Saturday, July 30, 2005

Silence

Heeyyy!! Sooo orientation is winding down and GO TIME is rapidly approaching!!! We just returned yesterday from a 2 day silent retreat which was AMAZING!! I have never been on a silent retreat before, and if you have not - i STRONGLY suggest going at some point. Personally, I had always been a little skeptical, never wanted to make the time, but after these past few weeks, I was in DESPERATE need of some quiet time away.

I've always wondered why people are so deathly afraid of silence - of awkward silence - why we feel ourselves compelled to fill that space with idle chatter, and I've come to realize that silence is so intimidating because it is YOU and yourself - no distractions, no masks, no cover ups - you are facing yourself in all of your glory, and all of your demons - and it is scary...silence creates this space in which you are held captive to yourself...The way I see it - what is more beautiful? What is more liberating than confronting the beauty of yourself? Liberating includes the good - the positive the thoughts that are pleasant over which to ruminate. But it includes the bad - the thoughts suppresed, the thoughts tucked away - the thoughts that make us cringe, the thoughts that corrode the inner linings of our soul because we refuse to attend to them. It makes you confront the person that you've molded -the person you've spent 22 +/- years reshaping, fashioning, loving and its truth time - can you sit along and be with the person you are responsible for?

One of my groupmates described the experience something like this "imagine that you are a pot of stew - brewing on the stove right? and silence is this big wooden spoon right? and this big wooden spoon comes in and stirs the pot such that gradually everythign that had been sitting at the bottom of the pot slowly rises up to the top" pretty crazy eh?

So I'm in the chapel for evening prayer the first night that we were there, and there is this thunderstorm RAGING outside the stained glass windows. I'm trying desperately to find some solace in the silence, but am constantly distracted by the crashing thunder & flickering lightining. Gradually this smile spreads across my face and I get up. I leave the chapel, walk past the crowd of people standing at the door watching the storm from inside, and step outside. It is pouring rain. I am drenched. The lighting is masquerading across the sky in ways nobody knew lighting could. The humbling presence of the thunder is so powerful. This thunderstorm just exuded such majesty and dominance over the creation as I knew it.
I'm a firm believer in looking for God in the simple things in life - the little pleasures. I've always said that God does not answer you in lighting bolts and it is ridiculous to spend your life waiting for him to. But that night he did. Two of my groupmates walked up behind me - we just hugged, held hands - words would have marred the moment - there was just this sense of serenity that He was in control, and I was at His mercy. The rain was this cleansing presence washing over me.......and I knew beyond a shadow of a doubt that this was where I was supposed to be.

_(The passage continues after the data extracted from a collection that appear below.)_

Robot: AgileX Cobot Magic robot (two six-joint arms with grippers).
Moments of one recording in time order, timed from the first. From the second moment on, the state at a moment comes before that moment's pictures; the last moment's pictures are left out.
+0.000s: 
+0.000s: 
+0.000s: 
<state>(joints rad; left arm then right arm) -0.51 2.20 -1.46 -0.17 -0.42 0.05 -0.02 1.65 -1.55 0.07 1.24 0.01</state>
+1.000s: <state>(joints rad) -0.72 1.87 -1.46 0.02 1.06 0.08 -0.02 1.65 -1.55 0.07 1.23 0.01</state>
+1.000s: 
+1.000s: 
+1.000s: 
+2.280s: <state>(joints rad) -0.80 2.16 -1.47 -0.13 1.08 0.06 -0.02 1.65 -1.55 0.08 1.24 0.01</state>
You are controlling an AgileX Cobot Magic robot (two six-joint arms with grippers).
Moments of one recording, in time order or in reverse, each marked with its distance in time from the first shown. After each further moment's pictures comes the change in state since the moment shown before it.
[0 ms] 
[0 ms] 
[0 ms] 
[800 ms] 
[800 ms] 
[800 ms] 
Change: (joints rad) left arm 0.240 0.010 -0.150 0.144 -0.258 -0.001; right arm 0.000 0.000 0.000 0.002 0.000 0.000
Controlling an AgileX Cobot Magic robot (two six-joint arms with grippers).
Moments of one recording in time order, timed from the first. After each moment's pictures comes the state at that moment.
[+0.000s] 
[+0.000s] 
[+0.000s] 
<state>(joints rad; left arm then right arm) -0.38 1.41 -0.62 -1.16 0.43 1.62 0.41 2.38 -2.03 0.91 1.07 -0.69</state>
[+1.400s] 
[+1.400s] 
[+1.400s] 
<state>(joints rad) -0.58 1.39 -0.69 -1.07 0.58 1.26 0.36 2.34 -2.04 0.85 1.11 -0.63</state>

WOW so silent retreat was INTENSE - ha ha that's funny - im confused as to how this orientation has been so far!! But we've got about 3 days left to spend with each other - bonding, sharing - running, playing frisbee - you name it!!!! W'eve been getting an OVERLOAD of site specific information as far as cultural customs, dress codes, stereotypes, gender issues, health issues etc....I'll be able to provide a better glimpse in to reality once I get there - but where we're going - AIN'T KANSAS!!!! :-) but will be beautiful and wonderful in its own way.

I simply ask for your prayers as these last few days get a little more and more strenuous, and as my heart become anxious. Please know taht you have all been in my prayers, the retreat was such a beautiful time to reflect on how much YOU mean to me & the impact you had had on my life - the reason I have come to this point - and am standing on the verge of this monumental transition.....

thank you

My Love,
My Prayers,

~Jaclyn

Nothing is ore practical than finding God, that is than falling in love in a quite absolute and final way. What you are in love with, what seizes your imaginiation, will affect everything. It will decide what will get you out of bed in the morning, what you do with your evenings. How you spend your weekends, what you read, who you know, what breaks your heart and what amazes you with joy and gratitude. Fall in love, stay in love and it will decide everything.

~Pedro Arrupe

1 comment:

Jtrunce said...

AHH a ro thank you love!! keep running girl - i hope that you're doing soo well & tearing it up!!! I miss you SOOO MUCH!!!!

Anter - beautiful - simply beautiful - you know that already!!